Family Magazine

A Heart Big Enough for Two: Navigating an Open Adoption

By Momatlast @momatlast

By Rachel Lowry, Deseret News

Four-year-old Ella Varner sits between two women in a busy park in central Pennsylvania. On her left is her birth mother; on her right is her adoptive mother. The two women talk of cartwheels and preschool as they watch Ella with her sticky fingers and her face painted, one half a cheetah and the other half a tiger.

open adoption

Ella has known both her birth mother and her adoptive mother since the day she became part of her adoptive family. As she grows into adulthood, her mother, Susan Varner, hopes to continue this level of openness, which as it turns out, is a rapidly growing trend, according to research published recently by the Evan B. Donaldson Adoption Institute.

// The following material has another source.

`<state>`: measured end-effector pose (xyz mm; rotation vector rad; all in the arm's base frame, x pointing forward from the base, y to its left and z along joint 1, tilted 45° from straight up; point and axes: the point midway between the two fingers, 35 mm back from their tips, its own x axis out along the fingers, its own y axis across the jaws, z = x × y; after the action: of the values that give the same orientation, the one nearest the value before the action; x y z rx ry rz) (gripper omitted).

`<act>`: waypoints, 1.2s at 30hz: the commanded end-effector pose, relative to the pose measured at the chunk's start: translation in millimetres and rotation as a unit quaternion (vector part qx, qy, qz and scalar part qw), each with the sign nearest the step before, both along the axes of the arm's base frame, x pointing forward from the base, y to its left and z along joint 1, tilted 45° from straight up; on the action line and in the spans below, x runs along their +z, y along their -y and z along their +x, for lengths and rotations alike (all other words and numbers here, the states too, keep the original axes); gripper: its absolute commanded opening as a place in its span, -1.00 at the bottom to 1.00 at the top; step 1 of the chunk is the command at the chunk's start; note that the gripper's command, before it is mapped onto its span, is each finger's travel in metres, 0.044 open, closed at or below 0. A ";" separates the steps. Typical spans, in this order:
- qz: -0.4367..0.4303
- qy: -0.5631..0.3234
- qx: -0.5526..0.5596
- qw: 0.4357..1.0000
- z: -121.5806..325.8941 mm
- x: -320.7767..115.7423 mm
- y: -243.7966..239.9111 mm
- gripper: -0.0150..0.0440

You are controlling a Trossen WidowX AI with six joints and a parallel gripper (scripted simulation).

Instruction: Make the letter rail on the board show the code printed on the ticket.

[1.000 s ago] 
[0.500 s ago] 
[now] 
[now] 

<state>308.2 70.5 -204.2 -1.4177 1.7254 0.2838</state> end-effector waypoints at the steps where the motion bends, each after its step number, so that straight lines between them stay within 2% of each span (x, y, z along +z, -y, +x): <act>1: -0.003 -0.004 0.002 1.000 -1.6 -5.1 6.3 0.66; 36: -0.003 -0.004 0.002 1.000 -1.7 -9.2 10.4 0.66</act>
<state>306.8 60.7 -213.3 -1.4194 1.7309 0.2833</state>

“The era of truly closed adoptions is probably coming to a quick end,” said Adam Pertman, the institute’s executive director.

Ninety-five percent of all domestic adoptions are open in some form. The Donaldson survey of 100 infant adoption programs found that 55 percent of American adoptions were fully disclosed — meaning there is direct and ongoing contact between the birth and adoptive families — and 40 percent were mediated — meaning all contact is exchanged through an intermediary. Confidential adoptions constituted a mere 5 percent of placements by the surveyed programs over the past two years. As parents participate in this growing trend, being informed is crucial in navigating an open adoption.

The trend

Past studies show that adoptions have decreased since the 1970s. More than 8 percent of all premarital births were placed for adoption between 1952 and 1972. That percentage dropped to 2 percent between 1982 and 1988. It then dropped to less than 1 percent between 1989 and 1995, according to the National Survey of Family Growth.

adoption trends

As the number of adoptions has dwindled, the number of open adoptions has exploded. The Donaldson report found that 29 percent of adoption agencies don’t offer confidential adoptions at all, a surprise to Susan Livingston Smith, one of the study’s lead authors. “Honesty within and about adoptive families has grown enormously over the last several decades, even as the composition of those families has changed — and continues to change — significantly.”

With this alteration comes a paradigm shift, Pertman writes in his book, “Adoption Nation.” When hundreds of thousands of people embrace openness in adoption so “comfortably” and “extensively,” they are “collectively rewriting the American definition of the term ‘extended family.’ ”

“It’s another blazing neon sign proclaiming that the old order is being overthrown and a new future is being created.” Open adoptions, he said, are being reshaped to fit a mold that incorporates multiple adult role models integral to a child’s upbringing. While this line of thinking may seem like an attack on the traditional family, it probably isn’t.

Another bout of statistics, however, suggests that there may be other elements at play here. The number of international adoptions into the U.S. has tripled — from 7,093 in 1990 to 22,884 in 2004, Smith wrote to the Deseret News in an email. So, have foreign adoptions been climbing because parents in the U.S. want to avoid open adoption?

The reasons some adoptive parents choose international adoption are “complex and varied,” Smith said. Some adoptive parents fear that the birth family in an open adoption will try to reclaim the child and overturn the adoption. “Though this is extremely rare.”

open adoption in US

Another reason for the rise of international adoptions is the falling supply of adoptable children in the U.S., the Population Reference Bureau suggested. Experts say the drop is due to multiple factors that may include the availability of legal abortion, increased access to contraception, decreases in the teen birth rate and reduced social stigma surrounding unmarried parenting.

The number of international adoptions, however, recently experienced a sharp decline, to 12,753 in 2009. An increased desire for openness in adoption may be a key cause, but the steep drop may also be the result of many “sending” countries closing down adoption programs, Smith said.